How to complete this task
Wherever a line of the listing holds the string "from", copy that line.

Data block
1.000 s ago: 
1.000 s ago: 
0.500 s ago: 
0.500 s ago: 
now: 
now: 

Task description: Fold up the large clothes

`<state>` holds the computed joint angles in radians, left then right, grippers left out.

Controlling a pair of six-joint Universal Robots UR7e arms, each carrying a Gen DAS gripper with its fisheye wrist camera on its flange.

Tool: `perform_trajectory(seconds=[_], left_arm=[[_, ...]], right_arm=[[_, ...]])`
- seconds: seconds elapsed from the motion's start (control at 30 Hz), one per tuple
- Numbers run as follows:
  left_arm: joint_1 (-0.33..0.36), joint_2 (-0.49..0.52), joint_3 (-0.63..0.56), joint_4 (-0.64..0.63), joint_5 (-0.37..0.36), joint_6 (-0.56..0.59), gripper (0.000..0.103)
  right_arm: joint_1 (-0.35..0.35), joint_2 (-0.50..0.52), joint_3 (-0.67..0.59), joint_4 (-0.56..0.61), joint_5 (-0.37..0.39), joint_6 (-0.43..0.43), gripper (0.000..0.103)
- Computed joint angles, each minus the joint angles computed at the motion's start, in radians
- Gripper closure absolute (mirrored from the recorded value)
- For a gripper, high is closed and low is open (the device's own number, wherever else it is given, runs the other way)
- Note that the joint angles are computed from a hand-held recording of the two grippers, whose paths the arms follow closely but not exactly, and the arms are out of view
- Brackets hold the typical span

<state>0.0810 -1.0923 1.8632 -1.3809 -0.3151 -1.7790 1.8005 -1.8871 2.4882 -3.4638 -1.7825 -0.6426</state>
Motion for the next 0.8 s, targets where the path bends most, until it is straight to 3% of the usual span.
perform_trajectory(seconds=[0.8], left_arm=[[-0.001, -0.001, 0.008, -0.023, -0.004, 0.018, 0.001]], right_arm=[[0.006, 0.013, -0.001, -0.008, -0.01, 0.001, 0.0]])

Result for this exercise
- seconds: seconds elapsed from the motion's start (control at 30 Hz), one per tuple
- Gripper closure absolute (mirrored from the recorded value)
- Note that the joint angles are computed from a hand-held recording of the two grippers, whose paths the arms follow closely but not exactly, and the arms are out of view

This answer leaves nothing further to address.